-- Assignment --
Nothing but an exact copy of the data should be output.

-- Input data --
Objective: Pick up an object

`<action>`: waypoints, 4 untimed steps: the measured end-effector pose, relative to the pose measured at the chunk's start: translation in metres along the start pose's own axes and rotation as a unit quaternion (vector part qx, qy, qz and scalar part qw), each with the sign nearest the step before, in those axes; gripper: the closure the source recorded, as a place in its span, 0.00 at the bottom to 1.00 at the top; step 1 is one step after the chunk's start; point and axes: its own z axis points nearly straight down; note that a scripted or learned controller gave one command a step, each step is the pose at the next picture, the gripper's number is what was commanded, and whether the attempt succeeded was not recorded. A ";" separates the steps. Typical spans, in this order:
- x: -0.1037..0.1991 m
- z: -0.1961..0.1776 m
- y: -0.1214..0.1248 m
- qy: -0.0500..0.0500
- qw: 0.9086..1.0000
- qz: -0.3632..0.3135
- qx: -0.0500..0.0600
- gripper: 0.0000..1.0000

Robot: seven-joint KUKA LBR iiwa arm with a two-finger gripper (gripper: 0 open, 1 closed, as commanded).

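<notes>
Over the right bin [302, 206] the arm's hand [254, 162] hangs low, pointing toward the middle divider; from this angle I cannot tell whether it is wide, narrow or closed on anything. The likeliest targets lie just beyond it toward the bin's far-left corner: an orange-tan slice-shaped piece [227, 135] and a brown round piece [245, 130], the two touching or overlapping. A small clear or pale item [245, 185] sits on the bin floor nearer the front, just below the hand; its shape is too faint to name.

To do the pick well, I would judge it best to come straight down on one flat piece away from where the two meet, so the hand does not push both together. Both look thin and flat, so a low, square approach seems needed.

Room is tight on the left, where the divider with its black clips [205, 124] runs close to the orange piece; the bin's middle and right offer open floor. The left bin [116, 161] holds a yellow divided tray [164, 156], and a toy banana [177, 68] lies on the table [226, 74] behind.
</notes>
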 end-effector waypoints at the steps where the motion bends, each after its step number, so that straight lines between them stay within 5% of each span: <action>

-- Result of the exercise --
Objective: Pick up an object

`<action>`: waypoints, 4 untimed steps: the measured end-effector pose, relative to the pose measured at the chunk's start: translation in metres along the start pose's own axes and rotation as a unit quaternion (vector part qx, qy, qz and scalar part qw), each with the sign nearest the step before, in those axes; gripper: the closure the source recorded, as a place in its span, 0.00 at the bottom to 1.00 at the top; step 1 is one step after the chunk's start; point and axes: its own z axis points nearly straight down; note that a scripted or learned controller gave one command a step, each step is the pose at the next picture, the gripper's number is what was commanded, and whether the attempt succeeded was not recorded. A ";" separates the steps. Typical spans, in this order:
- x: -0.1037..0.1991 m
- z: -0.1961..0.1776 m
- y: -0.1214..0.1248 m
- qy: -0.0500..0.0500
- qw: 0.9086..1.0000
- qz: -0.3632..0.3135
- qx: -0.0500..0.0600
- gripper: 0.0000..1.0000

Robot: seven-joint KUKA LBR iiwa arm with a two-finger gripper (gripper: 0 open, 1 closed, as commanded).

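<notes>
Over the right bin [302, 206] the arm's hand [254, 162] hangs low, pointing toward the middle divider; from this angle I cannot tell whether it is wide, narrow or closed on anything. The likeliest targets lie just beyond it toward the bin's far-left corner: an orange-tan slice-shaped piece [227, 135] and a brown round piece [245, 130], the two touching or overlapping. A small clear or pale item [245, 185] sits on the bin floor nearer the front, just below the hand; its shape is too faint to name.

To do the pick well, I would judge it best to come straight down on one flat piece away from where the two meet, so the hand does not push both together. Both look thin and flat, so a low, square approach seems needed.

Room is tight on the left, where the divider with its black clips [205, 124] runs close to the orange piece; the bin's middle and right offer open floor. The left bin [116, 161] holds a yellow divided tray [164, 156], and a toy banana [177, 68] lies on the table [226, 74] behind.
</notes>
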 end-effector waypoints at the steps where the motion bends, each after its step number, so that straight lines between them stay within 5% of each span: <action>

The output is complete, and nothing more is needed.